My child likes cutting tofu, as it is easy to decimate with their safety knife. Bioa presents organic plastic free tofu and tempeh in glass jars. Tofurei is an artisanal tofu maker who delivers around Norfolk. Since I lived in Norwich it has become a vegan heaven, and is well worth a visit when the world opens up again. The internet says it is ‘easy’ to make your own tofu. I haven’t tried this yet, but we do have a soy milk machine, as is common in Hong Kong.
We have Steenburg’s organic 5 spice blend, and combine it with cornflour (plastic free from the Suma workers cooperative) to make a tofu batter. Steenburgs also make ginger. Clearspring produces organic tamari soy sauce (which we cook with or add to our plates on a daily basis), brown rice vinegar and noodle broth.
TheVeganKind supplies Chinese cooking sauces from Yau’s, Meridian and a few sweet chilli sauces to drizzle. There is an organic Hoisin sauce made by Westcountry Spice. Daddy Vegan recently made a sweet and sour sauce for our eco community with: tomato sauce, apple juice, tamari and sesame oil.
Miso is a Japanese fermented paste which is generally used to make soup. I find it can be added to many dishes, however, and I like it on rice cakes with a slice of tofu straight from the fridge. Kimchi comes from Korea and is fermented like sauerkraut, but spicey. GreenBay has organic versions, as well as a kimchi hot sauce.

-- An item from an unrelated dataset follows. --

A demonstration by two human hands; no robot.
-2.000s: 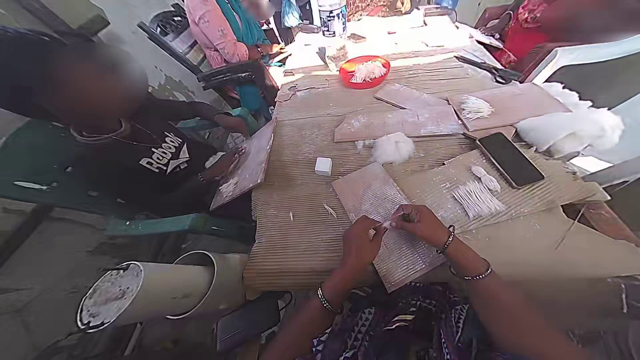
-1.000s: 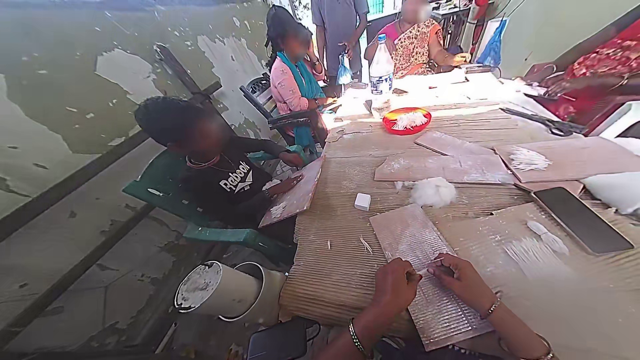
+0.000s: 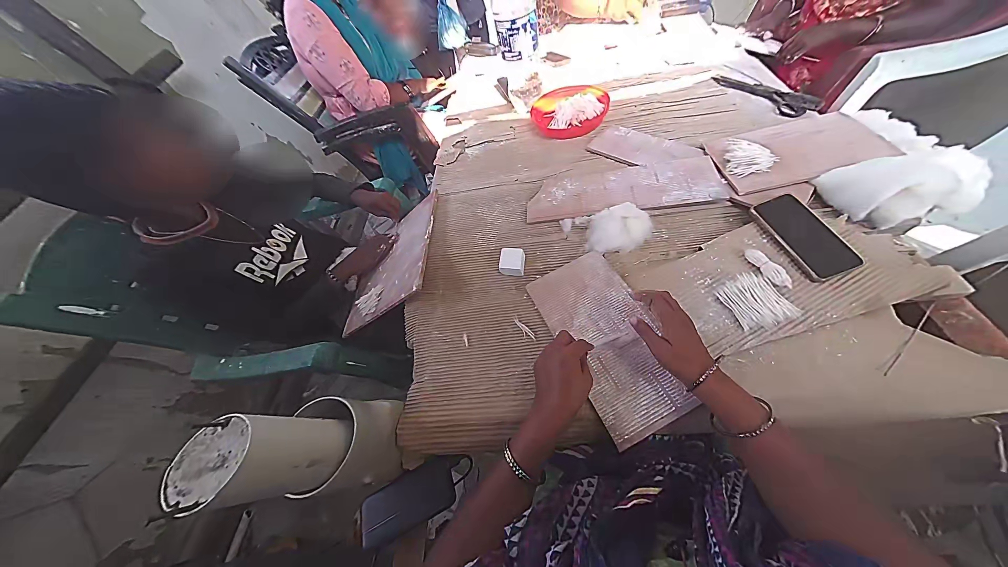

My child loves seaweed nori paper sheets (now recyclable), and I do too. We bring them out with us a snack to eat on their own, or we add tahini or peanut butter. Occasionally we even make proper rolls. You can buy cheaper nori paper in Asian supermarkets.
Organic rice paper can be used to make spring roll pancakes. You don’t need to cook Vietnamese style rice paper, just soften it with water and add finely chopped vegetables. This is a simple and enjoyable activity for families.
A common pudding in Hong Kong is a sort of fruity jelly made from mango, coconut and agar, which you can buy from GreenBay. You can now get plastic free dried mango, Fairtrade creamed coconut, or organic coconut milk powder. Clearspring package organic silken tofu in a recyclable tetra pack. This can be used to make a pudding which is sold as street food in Hong Kong, but which wasn’t my favourite thing.
Buy Fairtrade organic green tea from Qi. I’ve had some lovely lattes made with organic black sesame tahini (Sun & Seed) or purple sweet potato. We had a phase of adding goji berries to hot water for extra nutrients. You can get them plastic free from: Planet Organic, Abel and Cole or Natures Health Box.